[YOUR ASSIGNMENT] Tally the lines in the listing below that hold the string "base", and reply with that tally alone.
** Opening GIVEN INFORMATION block **
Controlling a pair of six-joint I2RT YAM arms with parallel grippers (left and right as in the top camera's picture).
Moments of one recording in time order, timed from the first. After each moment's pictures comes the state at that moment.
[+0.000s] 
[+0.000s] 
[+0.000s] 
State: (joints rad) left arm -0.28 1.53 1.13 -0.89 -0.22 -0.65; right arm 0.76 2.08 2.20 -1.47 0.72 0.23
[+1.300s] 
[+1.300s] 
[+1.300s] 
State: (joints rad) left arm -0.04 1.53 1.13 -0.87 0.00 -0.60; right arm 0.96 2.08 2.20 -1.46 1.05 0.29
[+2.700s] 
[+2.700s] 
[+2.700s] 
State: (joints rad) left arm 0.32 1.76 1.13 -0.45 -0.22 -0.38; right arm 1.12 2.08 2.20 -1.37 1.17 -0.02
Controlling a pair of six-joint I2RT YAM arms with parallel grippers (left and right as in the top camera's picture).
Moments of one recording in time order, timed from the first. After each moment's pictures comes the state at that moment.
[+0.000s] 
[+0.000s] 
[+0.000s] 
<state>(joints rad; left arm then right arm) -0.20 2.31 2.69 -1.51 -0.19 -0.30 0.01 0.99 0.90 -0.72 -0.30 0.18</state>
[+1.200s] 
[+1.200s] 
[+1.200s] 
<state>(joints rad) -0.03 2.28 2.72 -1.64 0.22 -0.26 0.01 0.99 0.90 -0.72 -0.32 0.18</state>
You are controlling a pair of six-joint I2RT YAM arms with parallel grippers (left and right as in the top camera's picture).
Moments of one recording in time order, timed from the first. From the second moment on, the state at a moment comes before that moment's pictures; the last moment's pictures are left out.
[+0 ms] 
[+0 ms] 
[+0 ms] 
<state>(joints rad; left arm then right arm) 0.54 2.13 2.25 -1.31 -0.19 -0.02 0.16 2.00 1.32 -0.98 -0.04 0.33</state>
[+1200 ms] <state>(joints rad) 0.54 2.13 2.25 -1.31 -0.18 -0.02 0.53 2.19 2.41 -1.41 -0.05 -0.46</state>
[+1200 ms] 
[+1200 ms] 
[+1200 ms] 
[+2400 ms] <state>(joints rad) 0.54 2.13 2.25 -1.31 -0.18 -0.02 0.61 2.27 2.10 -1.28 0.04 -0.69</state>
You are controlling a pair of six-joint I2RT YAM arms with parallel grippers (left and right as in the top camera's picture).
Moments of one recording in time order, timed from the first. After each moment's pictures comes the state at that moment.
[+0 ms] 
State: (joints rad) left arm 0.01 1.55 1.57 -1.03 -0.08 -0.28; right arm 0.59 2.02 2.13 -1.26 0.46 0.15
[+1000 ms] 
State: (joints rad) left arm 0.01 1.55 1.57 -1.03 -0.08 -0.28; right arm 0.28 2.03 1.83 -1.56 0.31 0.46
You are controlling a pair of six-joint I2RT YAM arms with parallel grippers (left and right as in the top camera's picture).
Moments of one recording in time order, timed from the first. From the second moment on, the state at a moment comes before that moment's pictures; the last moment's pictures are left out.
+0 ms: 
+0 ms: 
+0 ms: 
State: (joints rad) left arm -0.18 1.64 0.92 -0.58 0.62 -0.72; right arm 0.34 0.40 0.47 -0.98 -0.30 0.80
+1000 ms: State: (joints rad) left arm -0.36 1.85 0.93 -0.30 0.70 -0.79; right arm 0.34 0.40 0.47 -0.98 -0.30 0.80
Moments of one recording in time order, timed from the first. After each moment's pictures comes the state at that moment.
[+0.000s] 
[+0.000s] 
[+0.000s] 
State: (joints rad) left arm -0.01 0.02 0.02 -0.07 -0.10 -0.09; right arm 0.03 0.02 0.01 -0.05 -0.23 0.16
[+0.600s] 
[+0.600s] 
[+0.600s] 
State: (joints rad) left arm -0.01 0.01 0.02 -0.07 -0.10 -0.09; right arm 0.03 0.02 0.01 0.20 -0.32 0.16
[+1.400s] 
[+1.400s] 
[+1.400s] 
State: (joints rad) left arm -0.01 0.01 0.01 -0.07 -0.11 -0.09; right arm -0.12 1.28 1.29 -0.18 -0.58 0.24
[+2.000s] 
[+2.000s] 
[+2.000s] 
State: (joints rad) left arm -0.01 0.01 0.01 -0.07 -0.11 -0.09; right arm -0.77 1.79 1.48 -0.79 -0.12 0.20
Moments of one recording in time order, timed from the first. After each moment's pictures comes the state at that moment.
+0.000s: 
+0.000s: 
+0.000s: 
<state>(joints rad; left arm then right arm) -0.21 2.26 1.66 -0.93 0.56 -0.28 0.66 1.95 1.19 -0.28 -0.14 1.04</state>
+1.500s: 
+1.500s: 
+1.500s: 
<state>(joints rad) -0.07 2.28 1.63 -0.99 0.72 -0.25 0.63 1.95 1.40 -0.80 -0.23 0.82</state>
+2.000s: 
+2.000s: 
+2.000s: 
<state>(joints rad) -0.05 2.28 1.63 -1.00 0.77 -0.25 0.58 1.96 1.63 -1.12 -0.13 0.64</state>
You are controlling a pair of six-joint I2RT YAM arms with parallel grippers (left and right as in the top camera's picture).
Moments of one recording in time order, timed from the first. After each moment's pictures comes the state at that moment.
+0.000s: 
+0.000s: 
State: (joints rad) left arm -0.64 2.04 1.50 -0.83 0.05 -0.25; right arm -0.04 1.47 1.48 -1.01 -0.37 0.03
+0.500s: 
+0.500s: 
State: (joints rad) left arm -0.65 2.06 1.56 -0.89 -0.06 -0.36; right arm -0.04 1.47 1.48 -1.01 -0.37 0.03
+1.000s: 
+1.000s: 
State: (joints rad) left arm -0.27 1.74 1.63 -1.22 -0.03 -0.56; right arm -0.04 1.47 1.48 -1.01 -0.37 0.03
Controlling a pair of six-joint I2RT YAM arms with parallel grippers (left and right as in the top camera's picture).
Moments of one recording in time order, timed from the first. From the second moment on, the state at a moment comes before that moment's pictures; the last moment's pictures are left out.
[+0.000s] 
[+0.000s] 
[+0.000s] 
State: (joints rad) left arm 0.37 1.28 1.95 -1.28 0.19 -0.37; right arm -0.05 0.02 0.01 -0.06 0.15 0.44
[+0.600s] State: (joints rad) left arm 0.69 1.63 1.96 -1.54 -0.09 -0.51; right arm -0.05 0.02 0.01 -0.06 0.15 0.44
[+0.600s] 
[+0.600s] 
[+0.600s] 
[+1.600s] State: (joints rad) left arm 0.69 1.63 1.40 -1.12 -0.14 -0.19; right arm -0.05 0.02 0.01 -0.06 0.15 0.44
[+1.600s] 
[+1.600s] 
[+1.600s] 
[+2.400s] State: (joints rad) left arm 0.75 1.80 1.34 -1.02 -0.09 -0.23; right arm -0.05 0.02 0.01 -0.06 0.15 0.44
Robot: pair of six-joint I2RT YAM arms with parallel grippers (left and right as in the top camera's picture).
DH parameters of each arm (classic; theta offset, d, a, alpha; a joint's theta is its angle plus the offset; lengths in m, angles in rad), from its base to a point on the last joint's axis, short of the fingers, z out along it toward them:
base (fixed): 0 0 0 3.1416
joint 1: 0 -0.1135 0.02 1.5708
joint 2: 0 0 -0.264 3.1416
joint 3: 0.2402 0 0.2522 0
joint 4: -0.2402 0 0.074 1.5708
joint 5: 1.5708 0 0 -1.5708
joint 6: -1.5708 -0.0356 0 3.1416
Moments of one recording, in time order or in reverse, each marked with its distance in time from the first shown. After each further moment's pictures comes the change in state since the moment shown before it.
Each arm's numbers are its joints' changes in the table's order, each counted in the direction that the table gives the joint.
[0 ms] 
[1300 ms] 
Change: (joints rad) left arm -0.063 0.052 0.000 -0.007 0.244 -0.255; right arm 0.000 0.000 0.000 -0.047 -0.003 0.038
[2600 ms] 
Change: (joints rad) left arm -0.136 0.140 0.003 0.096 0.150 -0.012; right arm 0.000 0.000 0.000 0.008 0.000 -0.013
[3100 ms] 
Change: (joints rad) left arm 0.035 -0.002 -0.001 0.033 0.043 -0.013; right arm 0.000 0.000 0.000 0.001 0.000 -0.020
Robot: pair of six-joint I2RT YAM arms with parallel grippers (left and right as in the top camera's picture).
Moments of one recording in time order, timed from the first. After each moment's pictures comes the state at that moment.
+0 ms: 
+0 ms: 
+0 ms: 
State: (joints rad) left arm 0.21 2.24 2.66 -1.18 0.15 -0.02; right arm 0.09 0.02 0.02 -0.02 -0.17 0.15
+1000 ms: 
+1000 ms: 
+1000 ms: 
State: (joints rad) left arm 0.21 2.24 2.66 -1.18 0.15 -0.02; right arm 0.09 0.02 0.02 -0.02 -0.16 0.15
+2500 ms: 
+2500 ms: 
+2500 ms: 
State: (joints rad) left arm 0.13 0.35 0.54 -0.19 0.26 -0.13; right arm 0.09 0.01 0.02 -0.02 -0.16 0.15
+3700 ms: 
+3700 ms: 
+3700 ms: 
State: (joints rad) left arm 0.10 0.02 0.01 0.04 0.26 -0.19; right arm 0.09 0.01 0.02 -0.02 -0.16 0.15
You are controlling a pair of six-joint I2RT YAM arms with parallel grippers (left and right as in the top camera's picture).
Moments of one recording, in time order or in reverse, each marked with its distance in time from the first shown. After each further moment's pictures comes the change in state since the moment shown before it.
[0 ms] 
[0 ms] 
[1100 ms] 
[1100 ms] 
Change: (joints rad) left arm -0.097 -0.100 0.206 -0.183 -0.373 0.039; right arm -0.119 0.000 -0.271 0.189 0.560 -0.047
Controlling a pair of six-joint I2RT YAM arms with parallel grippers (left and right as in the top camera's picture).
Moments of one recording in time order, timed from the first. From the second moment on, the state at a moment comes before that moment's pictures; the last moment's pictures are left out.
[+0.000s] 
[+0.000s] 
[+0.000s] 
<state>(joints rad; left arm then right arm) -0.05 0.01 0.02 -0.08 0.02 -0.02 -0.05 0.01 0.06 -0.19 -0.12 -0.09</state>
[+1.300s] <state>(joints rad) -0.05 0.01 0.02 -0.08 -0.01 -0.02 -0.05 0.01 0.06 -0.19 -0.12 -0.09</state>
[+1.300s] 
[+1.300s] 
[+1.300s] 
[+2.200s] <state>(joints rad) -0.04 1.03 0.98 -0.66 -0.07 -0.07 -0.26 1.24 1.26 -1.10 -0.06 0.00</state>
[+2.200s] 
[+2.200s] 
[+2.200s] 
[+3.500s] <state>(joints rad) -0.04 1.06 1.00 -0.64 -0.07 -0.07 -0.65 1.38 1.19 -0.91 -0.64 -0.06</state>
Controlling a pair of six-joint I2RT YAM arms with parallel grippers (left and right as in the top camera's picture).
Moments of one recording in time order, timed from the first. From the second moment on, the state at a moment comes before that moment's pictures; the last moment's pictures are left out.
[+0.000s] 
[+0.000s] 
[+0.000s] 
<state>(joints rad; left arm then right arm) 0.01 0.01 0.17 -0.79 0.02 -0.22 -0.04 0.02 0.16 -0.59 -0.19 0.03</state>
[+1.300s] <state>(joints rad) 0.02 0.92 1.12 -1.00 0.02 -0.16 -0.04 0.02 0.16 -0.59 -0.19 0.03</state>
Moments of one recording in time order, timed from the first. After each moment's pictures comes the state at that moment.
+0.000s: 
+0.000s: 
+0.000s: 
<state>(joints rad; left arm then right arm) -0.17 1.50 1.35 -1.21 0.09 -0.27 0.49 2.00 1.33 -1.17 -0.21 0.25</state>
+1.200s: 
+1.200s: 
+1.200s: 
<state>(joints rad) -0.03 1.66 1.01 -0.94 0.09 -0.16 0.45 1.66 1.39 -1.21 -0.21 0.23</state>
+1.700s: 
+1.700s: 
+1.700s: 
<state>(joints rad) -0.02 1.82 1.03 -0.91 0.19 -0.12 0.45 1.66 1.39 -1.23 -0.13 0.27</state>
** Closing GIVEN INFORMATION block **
[ANSWER] 2